=== Problem to solve ===
Please print every line of the listing, unchanged.

=== Input ===
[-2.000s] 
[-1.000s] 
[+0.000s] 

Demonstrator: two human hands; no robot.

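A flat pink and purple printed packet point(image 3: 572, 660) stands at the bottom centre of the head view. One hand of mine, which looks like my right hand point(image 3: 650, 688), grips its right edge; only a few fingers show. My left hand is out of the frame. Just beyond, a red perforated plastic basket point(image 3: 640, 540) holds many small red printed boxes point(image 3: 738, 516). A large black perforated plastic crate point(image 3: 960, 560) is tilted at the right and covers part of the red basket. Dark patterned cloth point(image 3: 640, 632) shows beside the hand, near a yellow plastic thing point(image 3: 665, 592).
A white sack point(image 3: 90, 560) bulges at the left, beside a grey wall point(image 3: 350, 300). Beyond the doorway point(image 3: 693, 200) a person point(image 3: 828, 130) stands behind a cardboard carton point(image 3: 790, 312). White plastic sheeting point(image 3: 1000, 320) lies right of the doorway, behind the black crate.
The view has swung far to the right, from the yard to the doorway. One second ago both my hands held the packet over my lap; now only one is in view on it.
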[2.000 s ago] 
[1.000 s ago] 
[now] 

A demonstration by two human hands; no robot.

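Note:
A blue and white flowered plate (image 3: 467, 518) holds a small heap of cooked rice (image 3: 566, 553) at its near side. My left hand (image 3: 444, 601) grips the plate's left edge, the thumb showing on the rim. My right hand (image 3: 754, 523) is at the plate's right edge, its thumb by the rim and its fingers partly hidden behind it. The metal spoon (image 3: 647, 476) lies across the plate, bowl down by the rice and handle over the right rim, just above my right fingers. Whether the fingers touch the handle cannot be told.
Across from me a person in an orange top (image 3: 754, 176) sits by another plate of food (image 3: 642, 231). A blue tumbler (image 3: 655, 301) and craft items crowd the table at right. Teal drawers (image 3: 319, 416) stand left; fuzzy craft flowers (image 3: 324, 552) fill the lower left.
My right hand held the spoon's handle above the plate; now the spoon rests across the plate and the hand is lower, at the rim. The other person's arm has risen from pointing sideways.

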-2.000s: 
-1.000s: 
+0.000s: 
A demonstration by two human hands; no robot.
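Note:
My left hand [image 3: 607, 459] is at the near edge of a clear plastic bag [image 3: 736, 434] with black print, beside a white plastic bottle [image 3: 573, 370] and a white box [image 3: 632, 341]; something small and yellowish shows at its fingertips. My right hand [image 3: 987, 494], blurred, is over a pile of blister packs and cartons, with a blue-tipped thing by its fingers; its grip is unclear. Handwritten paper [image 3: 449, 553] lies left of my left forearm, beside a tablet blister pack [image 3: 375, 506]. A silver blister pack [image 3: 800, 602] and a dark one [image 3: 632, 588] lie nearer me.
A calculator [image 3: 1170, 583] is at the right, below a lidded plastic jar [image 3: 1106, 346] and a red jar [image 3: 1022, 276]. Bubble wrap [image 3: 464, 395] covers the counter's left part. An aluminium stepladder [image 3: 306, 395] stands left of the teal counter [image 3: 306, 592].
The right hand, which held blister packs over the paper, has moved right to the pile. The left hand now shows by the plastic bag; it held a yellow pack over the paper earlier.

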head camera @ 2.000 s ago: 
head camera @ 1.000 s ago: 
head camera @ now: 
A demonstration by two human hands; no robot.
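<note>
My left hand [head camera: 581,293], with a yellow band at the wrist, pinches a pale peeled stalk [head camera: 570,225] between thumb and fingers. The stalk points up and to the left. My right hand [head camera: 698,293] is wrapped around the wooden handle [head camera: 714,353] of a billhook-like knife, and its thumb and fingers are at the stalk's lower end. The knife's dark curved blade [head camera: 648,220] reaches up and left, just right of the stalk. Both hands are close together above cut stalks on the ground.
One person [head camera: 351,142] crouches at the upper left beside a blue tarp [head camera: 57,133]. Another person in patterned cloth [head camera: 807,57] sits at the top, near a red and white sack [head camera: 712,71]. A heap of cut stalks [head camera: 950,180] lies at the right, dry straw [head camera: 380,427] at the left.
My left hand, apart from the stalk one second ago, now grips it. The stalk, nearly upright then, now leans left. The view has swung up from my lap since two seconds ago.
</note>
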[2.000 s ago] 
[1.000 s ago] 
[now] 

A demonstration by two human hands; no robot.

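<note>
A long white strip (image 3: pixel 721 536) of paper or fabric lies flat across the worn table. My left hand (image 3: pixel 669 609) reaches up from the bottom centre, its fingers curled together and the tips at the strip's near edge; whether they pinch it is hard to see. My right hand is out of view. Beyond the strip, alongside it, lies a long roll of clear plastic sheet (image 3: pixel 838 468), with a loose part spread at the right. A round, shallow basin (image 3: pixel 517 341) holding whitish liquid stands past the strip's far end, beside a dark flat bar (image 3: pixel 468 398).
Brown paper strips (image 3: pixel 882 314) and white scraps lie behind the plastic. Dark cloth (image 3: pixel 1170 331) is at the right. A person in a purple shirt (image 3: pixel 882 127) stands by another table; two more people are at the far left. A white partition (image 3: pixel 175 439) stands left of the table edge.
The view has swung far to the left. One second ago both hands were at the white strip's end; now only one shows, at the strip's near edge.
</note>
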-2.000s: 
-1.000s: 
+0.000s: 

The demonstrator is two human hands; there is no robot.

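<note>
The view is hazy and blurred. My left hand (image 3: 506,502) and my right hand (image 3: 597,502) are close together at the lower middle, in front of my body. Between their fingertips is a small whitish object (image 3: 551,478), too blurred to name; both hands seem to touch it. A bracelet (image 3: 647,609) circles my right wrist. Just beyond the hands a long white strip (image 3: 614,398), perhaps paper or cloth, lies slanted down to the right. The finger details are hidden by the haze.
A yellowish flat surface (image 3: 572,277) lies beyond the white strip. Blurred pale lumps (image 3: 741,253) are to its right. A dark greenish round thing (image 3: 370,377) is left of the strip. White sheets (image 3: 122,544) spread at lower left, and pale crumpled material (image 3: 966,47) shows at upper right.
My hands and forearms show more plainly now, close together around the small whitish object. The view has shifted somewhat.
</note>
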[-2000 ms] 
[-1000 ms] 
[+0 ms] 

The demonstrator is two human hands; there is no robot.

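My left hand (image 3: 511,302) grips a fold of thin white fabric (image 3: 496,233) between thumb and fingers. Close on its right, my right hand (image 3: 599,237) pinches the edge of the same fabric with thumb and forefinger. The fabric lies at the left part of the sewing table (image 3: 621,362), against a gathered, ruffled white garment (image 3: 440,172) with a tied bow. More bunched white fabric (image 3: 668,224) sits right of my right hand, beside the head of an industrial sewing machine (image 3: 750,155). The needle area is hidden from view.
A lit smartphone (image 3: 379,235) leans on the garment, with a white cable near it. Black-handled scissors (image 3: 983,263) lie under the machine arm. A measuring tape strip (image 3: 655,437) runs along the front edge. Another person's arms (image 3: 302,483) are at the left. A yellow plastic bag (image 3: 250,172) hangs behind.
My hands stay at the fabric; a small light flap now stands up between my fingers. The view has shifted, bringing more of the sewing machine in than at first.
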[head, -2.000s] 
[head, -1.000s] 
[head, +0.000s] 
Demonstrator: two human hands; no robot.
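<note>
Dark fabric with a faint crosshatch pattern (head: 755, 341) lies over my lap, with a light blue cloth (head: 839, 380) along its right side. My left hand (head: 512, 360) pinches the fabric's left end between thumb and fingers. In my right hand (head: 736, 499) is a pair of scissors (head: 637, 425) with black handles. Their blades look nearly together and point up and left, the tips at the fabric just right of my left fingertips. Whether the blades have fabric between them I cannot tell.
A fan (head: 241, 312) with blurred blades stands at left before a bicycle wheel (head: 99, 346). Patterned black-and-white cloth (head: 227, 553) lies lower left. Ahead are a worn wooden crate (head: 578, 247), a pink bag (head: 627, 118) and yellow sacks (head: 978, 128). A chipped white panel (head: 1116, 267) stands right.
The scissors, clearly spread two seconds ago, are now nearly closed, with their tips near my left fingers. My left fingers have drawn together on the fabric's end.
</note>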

=== Expected output ===
[-2.000s] 
[-1.000s] 
[+0.000s] 

Demonstrator: two human hands; no robot.

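A flat pink and purple printed packet point(image 3: 572, 660) stands at the bottom centre of the head view. One hand of mine, which looks like my right hand point(image 3: 650, 688), grips its right edge; only a few fingers show. My left hand is out of the frame. Just beyond, a red perforated plastic basket point(image 3: 640, 540) holds many small red printed boxes point(image 3: 738, 516). A large black perforated plastic crate point(image 3: 960, 560) is tilted at the right and covers part of the red basket. Dark patterned cloth point(image 3: 640, 632) shows beside the hand, near a yellow plastic thing point(image 3: 665, 592).
A white sack point(image 3: 90, 560) bulges at the left, beside a grey wall point(image 3: 350, 300). Beyond the doorway point(image 3: 693, 200) a person point(image 3: 828, 130) stands behind a cardboard carton point(image 3: 790, 312). White plastic sheeting point(image 3: 1000, 320) lies right of the doorway, behind the black crate.
The view has swung far to the right, from the yard to the doorway. One second ago both my hands held the packet over my lap; now only one is in view on it.
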[2.000 s ago] 
[1.000 s ago] 
[now] 

A demonstration by two human hands; no robot.

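Note:
A blue and white flowered plate (image 3: 467, 518) holds a small heap of cooked rice (image 3: 566, 553) at its near side. My left hand (image 3: 444, 601) grips the plate's left edge, the thumb showing on the rim. My right hand (image 3: 754, 523) is at the plate's right edge, its thumb by the rim and its fingers partly hidden behind it. The metal spoon (image 3: 647, 476) lies across the plate, bowl down by the rice and handle over the right rim, just above my right fingers. Whether the fingers touch the handle cannot be told.
Across from me a person in an orange top (image 3: 754, 176) sits by another plate of food (image 3: 642, 231). A blue tumbler (image 3: 655, 301) and craft items crowd the table at right. Teal drawers (image 3: 319, 416) stand left; fuzzy craft flowers (image 3: 324, 552) fill the lower left.
My right hand held the spoon's handle above the plate; now the spoon rests across the plate and the hand is lower, at the rim. The other person's arm has risen from pointing sideways.
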
-2.000s: 
-1.000s: 
+0.000s: 
A demonstration by two human hands; no robot.
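Note:
My left hand [image 3: 607, 459] is at the near edge of a clear plastic bag [image 3: 736, 434] with black print, beside a white plastic bottle [image 3: 573, 370] and a white box [image 3: 632, 341]; something small and yellowish shows at its fingertips. My right hand [image 3: 987, 494], blurred, is over a pile of blister packs and cartons, with a blue-tipped thing by its fingers; its grip is unclear. Handwritten paper [image 3: 449, 553] lies left of my left forearm, beside a tablet blister pack [image 3: 375, 506]. A silver blister pack [image 3: 800, 602] and a dark one [image 3: 632, 588] lie nearer me.
A calculator [image 3: 1170, 583] is at the right, below a lidded plastic jar [image 3: 1106, 346] and a red jar [image 3: 1022, 276]. Bubble wrap [image 3: 464, 395] covers the counter's left part. An aluminium stepladder [image 3: 306, 395] stands left of the teal counter [image 3: 306, 592].
The right hand, which held blister packs over the paper, has moved right to the pile. The left hand now shows by the plastic bag; it held a yellow pack over the paper earlier.
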
head camera @ 2.000 s ago: 
head camera @ 1.000 s ago: 
head camera @ now: 
A demonstration by two human hands; no robot.
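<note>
My left hand [head camera: 581,293], with a yellow band at the wrist, pinches a pale peeled stalk [head camera: 570,225] between thumb and fingers. The stalk points up and to the left. My right hand [head camera: 698,293] is wrapped around the wooden handle [head camera: 714,353] of a billhook-like knife, and its thumb and fingers are at the stalk's lower end. The knife's dark curved blade [head camera: 648,220] reaches up and left, just right of the stalk. Both hands are close together above cut stalks on the ground.
One person [head camera: 351,142] crouches at the upper left beside a blue tarp [head camera: 57,133]. Another person in patterned cloth [head camera: 807,57] sits at the top, near a red and white sack [head camera: 712,71]. A heap of cut stalks [head camera: 950,180] lies at the right, dry straw [head camera: 380,427] at the left.
My left hand, apart from the stalk one second ago, now grips it. The stalk, nearly upright then, now leans left. The view has swung up from my lap since two seconds ago.
</note>
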[2.000 s ago] 
[1.000 s ago] 
[now] 

A demonstration by two human hands; no robot.

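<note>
A long white strip (image 3: pixel 721 536) of paper or fabric lies flat across the worn table. My left hand (image 3: pixel 669 609) reaches up from the bottom centre, its fingers curled together and the tips at the strip's near edge; whether they pinch it is hard to see. My right hand is out of view. Beyond the strip, alongside it, lies a long roll of clear plastic sheet (image 3: pixel 838 468), with a loose part spread at the right. A round, shallow basin (image 3: pixel 517 341) holding whitish liquid stands past the strip's far end, beside a dark flat bar (image 3: pixel 468 398).
Brown paper strips (image 3: pixel 882 314) and white scraps lie behind the plastic. Dark cloth (image 3: pixel 1170 331) is at the right. A person in a purple shirt (image 3: pixel 882 127) stands by another table; two more people are at the far left. A white partition (image 3: pixel 175 439) stands left of the table edge.
The view has swung far to the left. One second ago both hands were at the white strip's end; now only one shows, at the strip's near edge.
</note>
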-2.000s: 
-1.000s: 
+0.000s: 

The demonstrator is two human hands; there is no robot.

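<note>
The view is hazy and blurred. My left hand (image 3: 506,502) and my right hand (image 3: 597,502) are close together at the lower middle, in front of my body. Between their fingertips is a small whitish object (image 3: 551,478), too blurred to name; both hands seem to touch it. A bracelet (image 3: 647,609) circles my right wrist. Just beyond the hands a long white strip (image 3: 614,398), perhaps paper or cloth, lies slanted down to the right. The finger details are hidden by the haze.
A yellowish flat surface (image 3: 572,277) lies beyond the white strip. Blurred pale lumps (image 3: 741,253) are to its right. A dark greenish round thing (image 3: 370,377) is left of the strip. White sheets (image 3: 122,544) spread at lower left, and pale crumpled material (image 3: 966,47) shows at upper right.
My hands and forearms show more plainly now, close together around the small whitish object. The view has shifted somewhat.
</note>
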[-2000 ms] 
[-1000 ms] 
[+0 ms] 

The demonstrator is two human hands; there is no robot.

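My left hand (image 3: 511,302) grips a fold of thin white fabric (image 3: 496,233) between thumb and fingers. Close on its right, my right hand (image 3: 599,237) pinches the edge of the same fabric with thumb and forefinger. The fabric lies at the left part of the sewing table (image 3: 621,362), against a gathered, ruffled white garment (image 3: 440,172) with a tied bow. More bunched white fabric (image 3: 668,224) sits right of my right hand, beside the head of an industrial sewing machine (image 3: 750,155). The needle area is hidden from view.
A lit smartphone (image 3: 379,235) leans on the garment, with a white cable near it. Black-handled scissors (image 3: 983,263) lie under the machine arm. A measuring tape strip (image 3: 655,437) runs along the front edge. Another person's arms (image 3: 302,483) are at the left. A yellow plastic bag (image 3: 250,172) hangs behind.
My hands stay at the fabric; a small light flap now stands up between my fingers. The view has shifted, bringing more of the sewing machine in than at first.
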[head, -2.000s] 
[head, -1.000s] 
[head, +0.000s] 
Demonstrator: two human hands; no robot.
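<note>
Dark fabric with a faint crosshatch pattern (head: 755, 341) lies over my lap, with a light blue cloth (head: 839, 380) along its right side. My left hand (head: 512, 360) pinches the fabric's left end between thumb and fingers. In my right hand (head: 736, 499) is a pair of scissors (head: 637, 425) with black handles. Their blades look nearly together and point up and left, the tips at the fabric just right of my left fingertips. Whether the blades have fabric between them I cannot tell.
A fan (head: 241, 312) with blurred blades stands at left before a bicycle wheel (head: 99, 346). Patterned black-and-white cloth (head: 227, 553) lies lower left. Ahead are a worn wooden crate (head: 578, 247), a pink bag (head: 627, 118) and yellow sacks (head: 978, 128). A chipped white panel (head: 1116, 267) stands right.
The scissors, clearly spread two seconds ago, are now nearly closed, with their tips near my left fingers. My left fingers have drawn together on the fabric's end.
</note>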

That finishes the answer to the exercise.